_Task details_. What you print must match the data line for line.

··········

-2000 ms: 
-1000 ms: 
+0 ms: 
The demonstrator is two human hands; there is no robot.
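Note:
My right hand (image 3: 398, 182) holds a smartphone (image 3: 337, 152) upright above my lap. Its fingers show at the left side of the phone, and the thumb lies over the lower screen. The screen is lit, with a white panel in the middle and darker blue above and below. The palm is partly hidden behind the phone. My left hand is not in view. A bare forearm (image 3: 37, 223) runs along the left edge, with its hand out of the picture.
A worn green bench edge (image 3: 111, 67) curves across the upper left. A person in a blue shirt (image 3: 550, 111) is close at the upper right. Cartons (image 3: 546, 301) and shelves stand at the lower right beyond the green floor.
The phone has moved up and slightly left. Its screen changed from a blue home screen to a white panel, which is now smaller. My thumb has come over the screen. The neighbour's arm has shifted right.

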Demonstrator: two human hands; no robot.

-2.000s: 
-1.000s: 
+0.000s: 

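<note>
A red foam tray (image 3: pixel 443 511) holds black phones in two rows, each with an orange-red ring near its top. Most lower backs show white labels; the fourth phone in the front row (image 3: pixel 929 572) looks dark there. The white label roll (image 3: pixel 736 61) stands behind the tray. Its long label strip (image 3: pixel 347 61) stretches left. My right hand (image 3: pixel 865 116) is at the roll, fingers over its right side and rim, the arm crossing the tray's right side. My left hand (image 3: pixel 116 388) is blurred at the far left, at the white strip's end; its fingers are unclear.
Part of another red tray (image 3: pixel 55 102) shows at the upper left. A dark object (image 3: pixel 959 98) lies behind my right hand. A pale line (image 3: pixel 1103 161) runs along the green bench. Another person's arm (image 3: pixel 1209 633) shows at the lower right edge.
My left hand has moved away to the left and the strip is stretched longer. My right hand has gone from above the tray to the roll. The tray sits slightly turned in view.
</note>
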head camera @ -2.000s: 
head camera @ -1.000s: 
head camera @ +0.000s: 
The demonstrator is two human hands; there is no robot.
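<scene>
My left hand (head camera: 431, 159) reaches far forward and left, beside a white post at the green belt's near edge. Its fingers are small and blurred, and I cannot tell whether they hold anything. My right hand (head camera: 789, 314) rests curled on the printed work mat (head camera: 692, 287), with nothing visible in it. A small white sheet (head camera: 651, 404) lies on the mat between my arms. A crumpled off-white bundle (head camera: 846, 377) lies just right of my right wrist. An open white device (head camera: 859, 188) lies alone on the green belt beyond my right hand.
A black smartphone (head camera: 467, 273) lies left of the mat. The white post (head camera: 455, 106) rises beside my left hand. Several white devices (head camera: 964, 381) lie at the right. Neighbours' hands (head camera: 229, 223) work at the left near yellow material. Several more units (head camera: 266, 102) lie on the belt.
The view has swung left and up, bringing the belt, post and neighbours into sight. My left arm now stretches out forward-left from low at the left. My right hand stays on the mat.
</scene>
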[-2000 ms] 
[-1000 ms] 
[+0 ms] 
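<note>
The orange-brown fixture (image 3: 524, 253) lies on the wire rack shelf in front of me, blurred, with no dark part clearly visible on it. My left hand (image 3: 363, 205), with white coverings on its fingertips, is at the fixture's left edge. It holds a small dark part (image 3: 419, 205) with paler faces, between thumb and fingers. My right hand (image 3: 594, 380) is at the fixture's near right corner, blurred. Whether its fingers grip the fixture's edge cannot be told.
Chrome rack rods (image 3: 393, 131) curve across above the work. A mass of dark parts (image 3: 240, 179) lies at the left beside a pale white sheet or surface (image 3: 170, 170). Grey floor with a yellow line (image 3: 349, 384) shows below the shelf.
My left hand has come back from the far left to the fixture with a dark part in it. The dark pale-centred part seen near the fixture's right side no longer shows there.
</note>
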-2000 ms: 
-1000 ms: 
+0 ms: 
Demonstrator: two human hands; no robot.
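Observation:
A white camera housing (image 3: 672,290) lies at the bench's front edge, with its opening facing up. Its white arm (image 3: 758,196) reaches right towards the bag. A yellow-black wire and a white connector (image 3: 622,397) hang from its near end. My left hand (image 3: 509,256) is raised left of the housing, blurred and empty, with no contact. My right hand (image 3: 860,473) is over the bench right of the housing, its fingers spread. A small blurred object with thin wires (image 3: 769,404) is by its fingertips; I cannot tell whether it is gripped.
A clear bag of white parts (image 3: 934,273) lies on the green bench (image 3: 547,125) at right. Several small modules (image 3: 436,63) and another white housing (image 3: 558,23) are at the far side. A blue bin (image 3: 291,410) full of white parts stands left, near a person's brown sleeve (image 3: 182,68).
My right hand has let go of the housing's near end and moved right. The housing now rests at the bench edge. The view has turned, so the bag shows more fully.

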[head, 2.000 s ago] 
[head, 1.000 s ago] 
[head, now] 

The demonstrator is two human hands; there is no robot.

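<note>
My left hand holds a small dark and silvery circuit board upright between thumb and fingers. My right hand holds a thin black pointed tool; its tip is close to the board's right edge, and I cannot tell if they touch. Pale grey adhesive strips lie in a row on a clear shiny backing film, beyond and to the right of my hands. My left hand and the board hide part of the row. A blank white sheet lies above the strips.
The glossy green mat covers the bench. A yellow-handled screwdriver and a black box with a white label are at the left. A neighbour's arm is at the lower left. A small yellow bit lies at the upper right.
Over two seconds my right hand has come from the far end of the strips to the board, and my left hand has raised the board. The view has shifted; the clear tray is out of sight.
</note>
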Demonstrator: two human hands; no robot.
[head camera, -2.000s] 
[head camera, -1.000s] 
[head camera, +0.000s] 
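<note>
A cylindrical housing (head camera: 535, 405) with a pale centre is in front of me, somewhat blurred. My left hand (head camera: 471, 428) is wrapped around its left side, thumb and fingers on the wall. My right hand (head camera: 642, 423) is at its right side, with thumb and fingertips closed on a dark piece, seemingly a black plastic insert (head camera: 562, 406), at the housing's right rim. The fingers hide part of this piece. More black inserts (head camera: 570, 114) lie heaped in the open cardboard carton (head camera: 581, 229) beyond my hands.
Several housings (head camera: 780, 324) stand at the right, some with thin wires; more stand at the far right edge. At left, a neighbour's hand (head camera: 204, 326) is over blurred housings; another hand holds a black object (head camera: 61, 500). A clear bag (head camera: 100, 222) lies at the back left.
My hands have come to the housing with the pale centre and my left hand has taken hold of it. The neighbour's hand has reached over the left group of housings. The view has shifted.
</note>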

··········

_Reply to the exercise_.
-2000 ms: 
-1000 ms: 
+0 ms: 
The demonstrator is two human hands; there is no robot.
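Note:
My right hand (image 3: 398, 182) holds a smartphone (image 3: 337, 152) upright above my lap. Its fingers show at the left side of the phone, and the thumb lies over the lower screen. The screen is lit, with a white panel in the middle and darker blue above and below. The palm is partly hidden behind the phone. My left hand is not in view. A bare forearm (image 3: 37, 223) runs along the left edge, with its hand out of the picture.
A worn green bench edge (image 3: 111, 67) curves across the upper left. A person in a blue shirt (image 3: 550, 111) is close at the upper right. Cartons (image 3: 546, 301) and shelves stand at the lower right beyond the green floor.
The phone has moved up and slightly left. Its screen changed from a blue home screen to a white panel, which is now smaller. My thumb has come over the screen. The neighbour's arm has shifted right.
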
Demonstrator: two human hands; no robot.

-2.000s: 
-1.000s: 
+0.000s: 

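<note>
A red foam tray (image 3: pixel 443 511) holds black phones in two rows, each with an orange-red ring near its top. Most lower backs show white labels; the fourth phone in the front row (image 3: pixel 929 572) looks dark there. The white label roll (image 3: pixel 736 61) stands behind the tray. Its long label strip (image 3: pixel 347 61) stretches left. My right hand (image 3: pixel 865 116) is at the roll, fingers over its right side and rim, the arm crossing the tray's right side. My left hand (image 3: pixel 116 388) is blurred at the far left, at the white strip's end; its fingers are unclear.
Part of another red tray (image 3: pixel 55 102) shows at the upper left. A dark object (image 3: pixel 959 98) lies behind my right hand. A pale line (image 3: pixel 1103 161) runs along the green bench. Another person's arm (image 3: pixel 1209 633) shows at the lower right edge.
My left hand has moved away to the left and the strip is stretched longer. My right hand has gone from above the tray to the roll. The tray sits slightly turned in view.
</note>
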head camera @ -2.000s: 
head camera @ -1.000s: 
head camera @ +0.000s: 
The demonstrator is two human hands; there is no robot.
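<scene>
My left hand (head camera: 431, 159) reaches far forward and left, beside a white post at the green belt's near edge. Its fingers are small and blurred, and I cannot tell whether they hold anything. My right hand (head camera: 789, 314) rests curled on the printed work mat (head camera: 692, 287), with nothing visible in it. A small white sheet (head camera: 651, 404) lies on the mat between my arms. A crumpled off-white bundle (head camera: 846, 377) lies just right of my right wrist. An open white device (head camera: 859, 188) lies alone on the green belt beyond my right hand.
A black smartphone (head camera: 467, 273) lies left of the mat. The white post (head camera: 455, 106) rises beside my left hand. Several white devices (head camera: 964, 381) lie at the right. Neighbours' hands (head camera: 229, 223) work at the left near yellow material. Several more units (head camera: 266, 102) lie on the belt.
The view has swung left and up, bringing the belt, post and neighbours into sight. My left arm now stretches out forward-left from low at the left. My right hand stays on the mat.
</scene>
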[-2000 ms] 
[-1000 ms] 
[+0 ms] 
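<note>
The orange-brown fixture (image 3: 524, 253) lies on the wire rack shelf in front of me, blurred, with no dark part clearly visible on it. My left hand (image 3: 363, 205), with white coverings on its fingertips, is at the fixture's left edge. It holds a small dark part (image 3: 419, 205) with paler faces, between thumb and fingers. My right hand (image 3: 594, 380) is at the fixture's near right corner, blurred. Whether its fingers grip the fixture's edge cannot be told.
Chrome rack rods (image 3: 393, 131) curve across above the work. A mass of dark parts (image 3: 240, 179) lies at the left beside a pale white sheet or surface (image 3: 170, 170). Grey floor with a yellow line (image 3: 349, 384) shows below the shelf.
My left hand has come back from the far left to the fixture with a dark part in it. The dark pale-centred part seen near the fixture's right side no longer shows there.
</note>
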-2000 ms: 
-1000 ms: 
+0 ms: 
Demonstrator: two human hands; no robot.
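Observation:
A white camera housing (image 3: 672,290) lies at the bench's front edge, with its opening facing up. Its white arm (image 3: 758,196) reaches right towards the bag. A yellow-black wire and a white connector (image 3: 622,397) hang from its near end. My left hand (image 3: 509,256) is raised left of the housing, blurred and empty, with no contact. My right hand (image 3: 860,473) is over the bench right of the housing, its fingers spread. A small blurred object with thin wires (image 3: 769,404) is by its fingertips; I cannot tell whether it is gripped.
A clear bag of white parts (image 3: 934,273) lies on the green bench (image 3: 547,125) at right. Several small modules (image 3: 436,63) and another white housing (image 3: 558,23) are at the far side. A blue bin (image 3: 291,410) full of white parts stands left, near a person's brown sleeve (image 3: 182,68).
My right hand has let go of the housing's near end and moved right. The housing now rests at the bench edge. The view has turned, so the bag shows more fully.
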
[head, 2.000 s ago] 
[head, 1.000 s ago] 
[head, now] 

The demonstrator is two human hands; there is no robot.

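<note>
My left hand holds a small dark and silvery circuit board upright between thumb and fingers. My right hand holds a thin black pointed tool; its tip is close to the board's right edge, and I cannot tell if they touch. Pale grey adhesive strips lie in a row on a clear shiny backing film, beyond and to the right of my hands. My left hand and the board hide part of the row. A blank white sheet lies above the strips.
The glossy green mat covers the bench. A yellow-handled screwdriver and a black box with a white label are at the left. A neighbour's arm is at the lower left. A small yellow bit lies at the upper right.
Over two seconds my right hand has come from the far end of the strips to the board, and my left hand has raised the board. The view has shifted; the clear tray is out of sight.
</note>
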Demonstrator: two human hands; no robot.
[head camera, -2.000s] 
[head camera, -1.000s] 
[head camera, +0.000s] 
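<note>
A cylindrical housing (head camera: 535, 405) with a pale centre is in front of me, somewhat blurred. My left hand (head camera: 471, 428) is wrapped around its left side, thumb and fingers on the wall. My right hand (head camera: 642, 423) is at its right side, with thumb and fingertips closed on a dark piece, seemingly a black plastic insert (head camera: 562, 406), at the housing's right rim. The fingers hide part of this piece. More black inserts (head camera: 570, 114) lie heaped in the open cardboard carton (head camera: 581, 229) beyond my hands.
Several housings (head camera: 780, 324) stand at the right, some with thin wires; more stand at the far right edge. At left, a neighbour's hand (head camera: 204, 326) is over blurred housings; another hand holds a black object (head camera: 61, 500). A clear bag (head camera: 100, 222) lies at the back left.
My hands have come to the housing with the pale centre and my left hand has taken hold of it. The neighbour's hand has reached over the left group of housings. The view has shifted.
</note>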

No additional response is required.